Nous sommes à Brighton pour le Great Escape et je n'ai pas encore eu le temps d'écouter "Attack on Memory" que tous mes amis me recommandent. Nous faisons la rencontre de Dylan et Joe qui profitent de la session pour se détendre sur la plage, loin de la fatigue et le train de vie éreintant de leur tournée. Avant de filmer, ils jouent du Elliott Smith comme pour échapper à leurs chansons sur lesquelles Dylan devra se casser la voix chaque soir. "Les sessions acoustiques je crois pas qu'c'est not' truc…" Et pourtant la maturité des paroles de "Cut You" me sidère dès la première prise alors que Dylan n'a pas encore l'âge légal de boire aux Etats-Unis.
Un mois plus tard, nous buvons des coups avec le groupe sur le bord du canal Saint Martin qui longe le point FMR. C'est la dernière date de leur tournée Européenne et dans un sommet de fatigue et de taux d'alcoolémie, Dylan ne me calculera pas. Ce qui n'est pas un mal puisqu'il tombera amoureux de la France cette nuit là, oubliera de retourner à son hôtel et ratera son vol du lendemain...
Nous nous retrouvons l'été au Fort Saint Père de Saint Malo pour la Route du Rock.
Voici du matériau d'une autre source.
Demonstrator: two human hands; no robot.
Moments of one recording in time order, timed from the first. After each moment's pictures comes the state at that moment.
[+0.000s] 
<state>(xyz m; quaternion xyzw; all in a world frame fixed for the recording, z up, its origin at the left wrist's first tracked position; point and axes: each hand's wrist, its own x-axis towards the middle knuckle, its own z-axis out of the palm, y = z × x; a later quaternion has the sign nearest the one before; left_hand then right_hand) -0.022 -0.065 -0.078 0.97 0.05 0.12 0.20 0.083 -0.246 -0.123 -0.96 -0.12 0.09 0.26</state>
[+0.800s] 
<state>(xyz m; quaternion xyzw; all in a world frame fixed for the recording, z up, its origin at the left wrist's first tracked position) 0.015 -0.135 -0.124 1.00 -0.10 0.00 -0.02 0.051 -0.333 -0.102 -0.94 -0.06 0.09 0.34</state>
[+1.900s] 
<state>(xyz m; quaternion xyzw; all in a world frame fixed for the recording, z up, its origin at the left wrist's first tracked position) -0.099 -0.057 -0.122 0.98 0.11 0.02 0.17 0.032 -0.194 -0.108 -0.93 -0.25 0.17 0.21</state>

Ils assureront un set tout aussi violent et noisy avant de laisser la place à Stephen Malkmus, le "parrain" qui sera passé dans leur loge pour les encourager. C'est le lendemain, en transit et lassé par l'ennui de leur chambre d'hotel que je vient cueillir le groupe pour une tournée nocturne des rades de Saint Malo intra-muros. Habitués aux saloons miteux d'un Cleveland ruiné depuis la crise des sub-primes, ils ont l'impression d'être à Pirates des Caraïbes de Disneyland. Et quand un serveur de bar se montre susceptible et menace de me refaire le portrait, je ne m'attends pas à ce que les quatre membres du groupe prennent ma défense et menacent de retourner le bar… Le lien est là maintenant.
Début Novembre, le groupe est présent au Pitchfork Festival. "Les sessions acoustiques, c'est pas notre truc, tu sais bien…" Mais entre les balances et leur concert, j'arrive à les convaincre et presse même le batteur de se joindre à la session.
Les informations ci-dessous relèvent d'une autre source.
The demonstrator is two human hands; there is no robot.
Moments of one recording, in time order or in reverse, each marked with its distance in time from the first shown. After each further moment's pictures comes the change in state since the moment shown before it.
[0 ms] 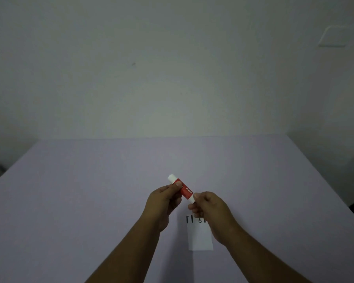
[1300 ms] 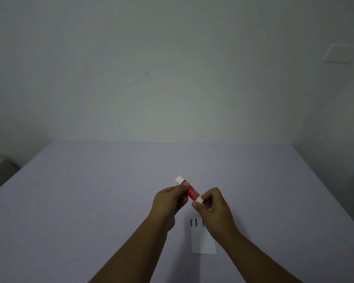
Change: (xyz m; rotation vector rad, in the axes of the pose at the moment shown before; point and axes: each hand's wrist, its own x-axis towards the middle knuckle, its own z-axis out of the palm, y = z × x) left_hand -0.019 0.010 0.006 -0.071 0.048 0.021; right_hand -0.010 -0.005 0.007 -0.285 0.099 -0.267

Dylan passe le reste de Novembre à Paris et je l'emmène chez des disquaires, mes bars favoris et des endroits secrets. Il est un collectionneur de vinyles, un passioné de graphic novels indés et un amateur de bières belges. Il achètera un vieux recueil de photos, on rigolera sur un marchand d'autographes de stars oubliées ou kitchs, et il me convaincra d'acheter le génial Twins de Ty Segall que je ne connaissais pas encore.
Certains reprochent à Cloud Nothings leur coté ado je m'en foutiste sur scène sans chercher à écouter au delà de ces vagues de bruits qu'ils maitrisent. Mais qu'attendent-ils vraiment de ce groupe? Ce grunge serait-il aussi cohérent s'ils n'assumaient pas cette insouciance avec la voix fatiguée de Dylan? Cette rage se doit d'être un tantinet puérile pour pouvoir s'exprimer ainsi et, en même temps, c'est la seule échappatoire possible pour ces fils de la middle classe américaine sacrifiée, qui ont décidé de s'abandonner moralement autant que physiquement à la vie de "petit groupe de rock sur la route".
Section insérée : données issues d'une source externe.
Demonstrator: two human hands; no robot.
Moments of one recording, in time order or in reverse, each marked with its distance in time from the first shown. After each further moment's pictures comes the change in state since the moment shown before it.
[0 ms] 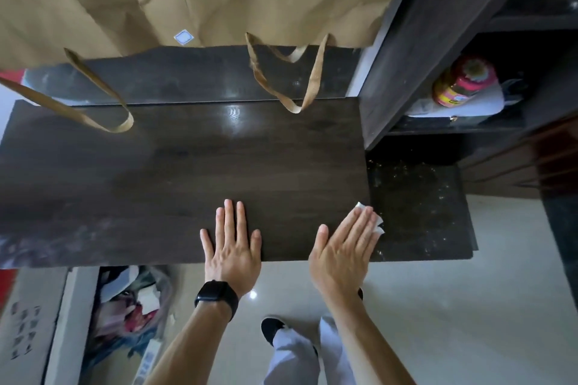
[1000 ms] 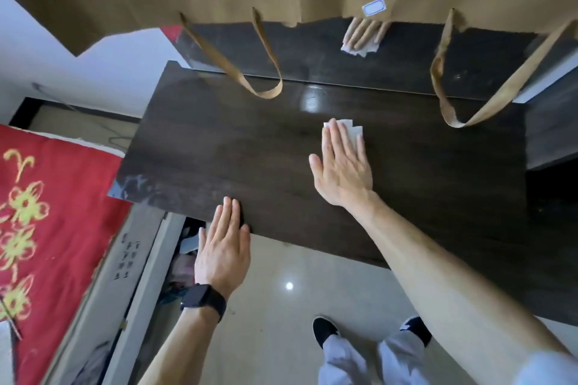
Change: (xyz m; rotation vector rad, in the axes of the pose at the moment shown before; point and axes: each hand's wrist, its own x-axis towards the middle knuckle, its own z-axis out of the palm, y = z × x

Un moment, je questionne Dylan sur ce rire qu'il a à chaque fois qu'il finit une phrase: "Le monde est hyper sérieux et important et j'ai du mal à m'imaginer que quoique je puisse dire ait une importance… alors je trouve ça absurde et ça me fait rigoler. Je ris de moi même". Dans un ou deux albums, chacun se rendra compte du flambeau laissé à l'abandon il y a quinze ans qu'ils ont osé reprendre de la meilleure manière qui soit.